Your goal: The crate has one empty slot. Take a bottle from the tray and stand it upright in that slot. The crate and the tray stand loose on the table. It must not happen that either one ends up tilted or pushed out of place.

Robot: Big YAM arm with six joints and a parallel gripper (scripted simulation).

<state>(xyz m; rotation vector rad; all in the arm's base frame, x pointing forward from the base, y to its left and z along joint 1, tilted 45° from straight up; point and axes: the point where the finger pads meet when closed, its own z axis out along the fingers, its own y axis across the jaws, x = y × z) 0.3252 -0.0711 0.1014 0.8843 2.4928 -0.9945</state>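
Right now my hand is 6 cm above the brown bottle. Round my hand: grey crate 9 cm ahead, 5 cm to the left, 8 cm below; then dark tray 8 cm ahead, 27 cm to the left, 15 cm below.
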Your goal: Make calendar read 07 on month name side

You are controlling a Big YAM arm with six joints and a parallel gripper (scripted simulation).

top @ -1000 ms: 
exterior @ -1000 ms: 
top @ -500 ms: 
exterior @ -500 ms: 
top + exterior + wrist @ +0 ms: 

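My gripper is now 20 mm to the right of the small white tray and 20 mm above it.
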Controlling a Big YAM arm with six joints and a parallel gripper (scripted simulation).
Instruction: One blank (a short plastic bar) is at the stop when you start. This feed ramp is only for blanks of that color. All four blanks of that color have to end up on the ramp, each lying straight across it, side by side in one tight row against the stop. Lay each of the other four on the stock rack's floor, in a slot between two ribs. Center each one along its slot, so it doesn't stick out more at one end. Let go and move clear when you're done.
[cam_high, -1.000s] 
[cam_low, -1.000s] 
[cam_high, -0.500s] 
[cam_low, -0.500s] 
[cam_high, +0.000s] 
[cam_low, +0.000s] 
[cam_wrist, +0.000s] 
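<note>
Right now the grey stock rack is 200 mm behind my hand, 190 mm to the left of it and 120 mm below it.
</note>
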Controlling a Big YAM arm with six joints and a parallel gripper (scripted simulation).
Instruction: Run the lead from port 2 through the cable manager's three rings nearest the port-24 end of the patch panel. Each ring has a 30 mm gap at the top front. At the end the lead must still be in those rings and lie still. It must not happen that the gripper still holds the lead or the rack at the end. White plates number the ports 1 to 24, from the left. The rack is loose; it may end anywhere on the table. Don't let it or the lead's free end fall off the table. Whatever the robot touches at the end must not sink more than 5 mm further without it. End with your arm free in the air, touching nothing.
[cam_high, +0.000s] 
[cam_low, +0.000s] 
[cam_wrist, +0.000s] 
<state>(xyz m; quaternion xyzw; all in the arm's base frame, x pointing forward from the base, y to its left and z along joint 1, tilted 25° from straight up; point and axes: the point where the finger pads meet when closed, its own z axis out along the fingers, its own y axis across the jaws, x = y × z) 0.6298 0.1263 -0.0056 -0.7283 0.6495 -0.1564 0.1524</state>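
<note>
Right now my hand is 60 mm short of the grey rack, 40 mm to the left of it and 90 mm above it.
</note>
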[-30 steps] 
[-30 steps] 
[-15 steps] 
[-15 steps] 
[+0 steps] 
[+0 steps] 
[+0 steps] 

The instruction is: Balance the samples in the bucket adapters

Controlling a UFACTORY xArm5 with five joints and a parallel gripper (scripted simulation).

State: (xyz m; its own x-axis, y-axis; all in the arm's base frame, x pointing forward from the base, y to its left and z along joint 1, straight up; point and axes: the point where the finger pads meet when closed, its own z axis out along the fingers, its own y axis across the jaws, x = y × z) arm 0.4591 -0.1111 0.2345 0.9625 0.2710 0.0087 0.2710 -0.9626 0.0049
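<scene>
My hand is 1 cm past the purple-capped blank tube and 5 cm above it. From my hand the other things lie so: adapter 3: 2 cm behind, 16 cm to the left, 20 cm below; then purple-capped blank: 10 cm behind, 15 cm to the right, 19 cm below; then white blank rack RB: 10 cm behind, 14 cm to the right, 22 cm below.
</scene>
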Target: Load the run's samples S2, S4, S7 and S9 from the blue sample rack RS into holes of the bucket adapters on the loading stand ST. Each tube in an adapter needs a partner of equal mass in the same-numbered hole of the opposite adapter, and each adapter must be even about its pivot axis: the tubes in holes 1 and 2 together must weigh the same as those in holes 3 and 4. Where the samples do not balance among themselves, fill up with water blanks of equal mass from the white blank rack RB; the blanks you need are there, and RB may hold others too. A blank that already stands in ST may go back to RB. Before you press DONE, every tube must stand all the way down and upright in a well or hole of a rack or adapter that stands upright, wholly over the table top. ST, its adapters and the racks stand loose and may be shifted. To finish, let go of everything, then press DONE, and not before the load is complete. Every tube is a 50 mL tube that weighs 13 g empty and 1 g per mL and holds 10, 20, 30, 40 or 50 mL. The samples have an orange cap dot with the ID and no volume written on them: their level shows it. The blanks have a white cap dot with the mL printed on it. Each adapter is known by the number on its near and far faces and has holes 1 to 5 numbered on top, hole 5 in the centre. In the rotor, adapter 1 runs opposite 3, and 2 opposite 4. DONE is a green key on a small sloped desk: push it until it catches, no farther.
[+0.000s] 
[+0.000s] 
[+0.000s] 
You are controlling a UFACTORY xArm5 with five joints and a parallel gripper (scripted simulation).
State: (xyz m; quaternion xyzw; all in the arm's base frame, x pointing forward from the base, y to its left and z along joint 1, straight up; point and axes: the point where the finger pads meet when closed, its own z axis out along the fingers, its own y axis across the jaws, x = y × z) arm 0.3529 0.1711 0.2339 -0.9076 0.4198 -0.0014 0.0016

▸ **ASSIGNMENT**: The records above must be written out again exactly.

▸ **TASK ANSWER**:
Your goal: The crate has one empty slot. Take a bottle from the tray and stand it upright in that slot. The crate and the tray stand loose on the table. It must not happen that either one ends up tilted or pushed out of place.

Robot: Big YAM arm with six joints and a parallel gripper (scripted simulation).

<state>(xyz m; rotation vector rad; all in the arm's base frame, x pointing forward from the base, y to its left and z along joint 1, tilted 45° from straight up; point and axes: the point where the finger pads meet when closed, its own z axis out along the fingers, its own y axis across the jaws, x = y × z) 0.3252 -0.0711 0.1014 0.8843 2.4928 -0.9945</state>
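Right now my hand is 6 cm above the brown bottle. Round my hand: grey crate 9 cm ahead, 5 cm to the left, 8 cm below; then dark tray 8 cm ahead, 27 cm to the left, 15 cm below.
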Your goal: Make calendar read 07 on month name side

You are controlling a Big YAM arm with six joints and a parallel gripper (scripted simulation).

top @ -1000 ms: 
exterior @ -1000 ms: 
top @ -500 ms: 
exterior @ -500 ms: 
top + exterior + wrist @ +0 ms: 

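My gripper is now 20 mm to the right of the small white tray and 20 mm above it.
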Controlling a Big YAM arm with six joints and a parallel gripper (scripted simulation).
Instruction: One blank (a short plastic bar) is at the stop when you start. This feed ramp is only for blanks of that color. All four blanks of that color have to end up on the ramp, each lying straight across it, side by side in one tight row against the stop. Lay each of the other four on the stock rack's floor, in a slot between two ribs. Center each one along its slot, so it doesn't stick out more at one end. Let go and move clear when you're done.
[cam_high, -1.000s] 
[cam_low, -1.000s] 
[cam_high, -0.500s] 
[cam_low, -0.500s] 
[cam_high, +0.000s] 
[cam_low, +0.000s] 
[cam_wrist, +0.000s] 
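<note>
Right now the grey stock rack is 200 mm behind my hand, 190 mm to the left of it and 120 mm below it.
</note>
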Controlling a Big YAM arm with six joints and a parallel gripper (scripted simulation).
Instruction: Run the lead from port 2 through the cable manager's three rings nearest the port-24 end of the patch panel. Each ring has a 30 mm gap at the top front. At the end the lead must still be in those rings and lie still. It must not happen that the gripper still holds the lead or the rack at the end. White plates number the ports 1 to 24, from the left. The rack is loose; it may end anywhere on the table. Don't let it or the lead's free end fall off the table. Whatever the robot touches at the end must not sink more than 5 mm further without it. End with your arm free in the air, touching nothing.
[cam_high, +0.000s] 
[cam_low, +0.000s] 
[cam_wrist, +0.000s] 
<state>(xyz m; quaternion xyzw; all in the arm's base frame, x pointing forward from the base, y to its left and z along joint 1, tilted 25° from straight up; point and axes: the point where the finger pads meet when closed, its own z axis out along the fingers, its own y axis across the jaws, x = y × z) 0.6298 0.1263 -0.0056 -0.7283 0.6495 -0.1564 0.1524</state>
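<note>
Right now my hand is 60 mm short of the grey rack, 40 mm to the left of it and 90 mm above it.
</note>
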[-30 steps] 
[-30 steps] 
[-15 steps] 
[-15 steps] 
[+0 steps] 
[+0 steps] 
[+0 steps] 

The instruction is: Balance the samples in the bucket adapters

Controlling a UFACTORY xArm5 with five joints and a parallel gripper (scripted simulation).

State: (xyz m; its own x-axis, y-axis; all in the arm's base frame, x pointing forward from the base, y to its left and z along joint 1, straight up; point and axes: the point where the finger pads meet when closed, its own z axis out along the fingers, its own y axis across the jaws, x = y × z) arm 0.4591 -0.1111 0.2345 0.9625 0.2710 0.0087 0.2710 -0.9626 0.0049
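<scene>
My hand is 1 cm past the purple-capped blank tube and 5 cm above it. From my hand the other things lie so: adapter 3: 2 cm behind, 16 cm to the left, 20 cm below; then purple-capped blank: 10 cm behind, 15 cm to the right, 19 cm below; then white blank rack RB: 10 cm behind, 14 cm to the right, 22 cm below.
</scene>
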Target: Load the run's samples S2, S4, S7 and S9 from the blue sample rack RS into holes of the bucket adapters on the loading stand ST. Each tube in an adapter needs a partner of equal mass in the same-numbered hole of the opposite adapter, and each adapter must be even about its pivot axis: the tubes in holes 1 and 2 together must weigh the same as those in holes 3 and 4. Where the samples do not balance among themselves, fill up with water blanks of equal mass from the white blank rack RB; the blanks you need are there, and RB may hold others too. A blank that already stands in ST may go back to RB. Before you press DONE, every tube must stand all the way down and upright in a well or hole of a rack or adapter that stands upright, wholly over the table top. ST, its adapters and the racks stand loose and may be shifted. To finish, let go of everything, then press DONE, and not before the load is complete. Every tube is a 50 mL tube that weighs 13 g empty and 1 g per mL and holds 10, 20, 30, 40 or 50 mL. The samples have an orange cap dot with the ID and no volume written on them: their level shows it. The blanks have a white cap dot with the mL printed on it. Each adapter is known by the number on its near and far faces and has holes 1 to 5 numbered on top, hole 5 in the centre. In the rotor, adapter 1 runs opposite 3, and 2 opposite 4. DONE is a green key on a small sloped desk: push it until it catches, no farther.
[+0.000s] 
[+0.000s] 
[+0.000s] 
You are controlling a UFACTORY xArm5 with five joints and a parallel gripper (scripted simulation).
State: (xyz m; quaternion xyzw; all in the arm's base frame, x pointing forward from the base, y to its left and z along joint 1, straight up; point and axes: the point where the finger pads meet when closed, its own z axis out along the fingers, its own y axis across the jaws, x = y × z) arm 0.3529 0.1711 0.2339 -0.9076 0.4198 -0.0014 0.0016

Nothing else goes with this output.